Word for word, retype every entry in the listing.
___ Record extracts
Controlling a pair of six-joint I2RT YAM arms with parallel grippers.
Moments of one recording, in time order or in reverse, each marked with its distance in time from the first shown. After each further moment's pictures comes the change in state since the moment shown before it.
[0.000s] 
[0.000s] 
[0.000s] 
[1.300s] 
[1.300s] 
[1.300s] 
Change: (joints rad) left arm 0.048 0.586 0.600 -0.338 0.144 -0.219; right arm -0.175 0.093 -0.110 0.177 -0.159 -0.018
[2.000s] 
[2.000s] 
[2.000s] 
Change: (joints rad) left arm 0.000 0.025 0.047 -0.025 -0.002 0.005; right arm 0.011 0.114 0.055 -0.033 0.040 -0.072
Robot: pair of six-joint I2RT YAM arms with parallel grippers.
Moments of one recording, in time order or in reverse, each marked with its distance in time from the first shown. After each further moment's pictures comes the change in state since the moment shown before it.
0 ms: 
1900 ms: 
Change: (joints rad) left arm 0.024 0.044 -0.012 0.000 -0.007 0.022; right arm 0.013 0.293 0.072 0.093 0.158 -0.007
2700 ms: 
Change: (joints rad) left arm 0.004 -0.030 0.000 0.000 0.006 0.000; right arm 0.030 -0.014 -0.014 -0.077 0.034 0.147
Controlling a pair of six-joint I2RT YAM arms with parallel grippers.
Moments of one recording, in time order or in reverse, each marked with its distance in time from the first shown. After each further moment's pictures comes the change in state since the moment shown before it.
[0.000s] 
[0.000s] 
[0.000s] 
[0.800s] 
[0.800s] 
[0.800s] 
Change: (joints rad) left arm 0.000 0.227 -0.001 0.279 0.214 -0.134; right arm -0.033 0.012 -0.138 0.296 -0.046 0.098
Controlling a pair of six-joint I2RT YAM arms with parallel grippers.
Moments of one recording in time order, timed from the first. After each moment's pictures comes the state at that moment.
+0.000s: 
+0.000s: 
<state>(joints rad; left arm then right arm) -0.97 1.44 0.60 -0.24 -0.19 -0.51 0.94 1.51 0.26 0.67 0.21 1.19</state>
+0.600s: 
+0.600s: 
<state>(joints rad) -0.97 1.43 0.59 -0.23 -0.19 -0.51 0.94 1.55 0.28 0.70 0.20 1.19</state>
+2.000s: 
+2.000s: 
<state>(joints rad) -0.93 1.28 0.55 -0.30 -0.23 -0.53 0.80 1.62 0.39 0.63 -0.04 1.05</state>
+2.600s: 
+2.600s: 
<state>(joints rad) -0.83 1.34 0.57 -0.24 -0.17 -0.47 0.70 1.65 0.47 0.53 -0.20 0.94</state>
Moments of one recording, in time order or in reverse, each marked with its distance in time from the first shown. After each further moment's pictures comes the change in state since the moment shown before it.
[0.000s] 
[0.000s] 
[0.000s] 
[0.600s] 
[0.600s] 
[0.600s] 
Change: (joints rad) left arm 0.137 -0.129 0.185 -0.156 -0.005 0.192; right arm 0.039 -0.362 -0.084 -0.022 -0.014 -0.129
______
Solution to this task =>
Controlling a pair of six-joint I2RT YAM arms with parallel grippers.
Moments of one recording, in time order or in reverse, each marked with its distance in time from the first shown. After each further moment's pictures comes the change in state since the moment shown before it.
[0.000s] 
[0.000s] 
[0.000s] 
[1.300s] 
[1.300s] 
[1.300s] 
Change: (joints rad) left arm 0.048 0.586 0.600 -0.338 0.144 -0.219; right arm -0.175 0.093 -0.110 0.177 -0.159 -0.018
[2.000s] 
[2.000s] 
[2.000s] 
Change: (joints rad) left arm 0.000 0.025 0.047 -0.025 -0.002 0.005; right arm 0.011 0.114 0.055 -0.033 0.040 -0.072
Robot: pair of six-joint I2RT YAM arms with parallel grippers.
Moments of one recording, in time order or in reverse, each marked with its distance in time from the first shown. After each further moment's pictures comes the change in state since the moment shown before it.
0 ms: 
1900 ms: 
Change: (joints rad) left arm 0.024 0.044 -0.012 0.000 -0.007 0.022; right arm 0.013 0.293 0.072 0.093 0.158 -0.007
2700 ms: 
Change: (joints rad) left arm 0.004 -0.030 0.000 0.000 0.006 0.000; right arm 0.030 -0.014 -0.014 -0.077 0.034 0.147
Controlling a pair of six-joint I2RT YAM arms with parallel grippers.
Moments of one recording, in time order or in reverse, each marked with its distance in time from the first shown. After each further moment's pictures comes the change in state since the moment shown before it.
[0.000s] 
[0.000s] 
[0.000s] 
[0.800s] 
[0.800s] 
[0.800s] 
Change: (joints rad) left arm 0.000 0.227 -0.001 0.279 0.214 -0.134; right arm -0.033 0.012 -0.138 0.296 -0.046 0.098
Controlling a pair of six-joint I2RT YAM arms with parallel grippers.
Moments of one recording in time order, timed from the first. After each moment's pictures comes the state at that moment.
+0.000s: 
+0.000s: 
<state>(joints rad; left arm then right arm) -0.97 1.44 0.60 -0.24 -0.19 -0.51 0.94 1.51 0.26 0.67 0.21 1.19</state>
+0.600s: 
+0.600s: 
<state>(joints rad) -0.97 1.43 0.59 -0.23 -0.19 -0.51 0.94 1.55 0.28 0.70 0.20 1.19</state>
+2.000s: 
+2.000s: 
<state>(joints rad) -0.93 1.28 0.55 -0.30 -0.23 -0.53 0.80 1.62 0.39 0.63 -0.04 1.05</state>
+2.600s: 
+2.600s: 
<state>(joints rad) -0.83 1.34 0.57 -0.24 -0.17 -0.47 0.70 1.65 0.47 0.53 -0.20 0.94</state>
Moments of one recording, in time order or in reverse, each marked with its distance in time from the first shown. After each further moment's pictures comes the change in state since the moment shown before it.
[0.000s] 
[0.000s] 
[0.000s] 
[0.600s] 
[0.600s] 
[0.600s] 
Change: (joints rad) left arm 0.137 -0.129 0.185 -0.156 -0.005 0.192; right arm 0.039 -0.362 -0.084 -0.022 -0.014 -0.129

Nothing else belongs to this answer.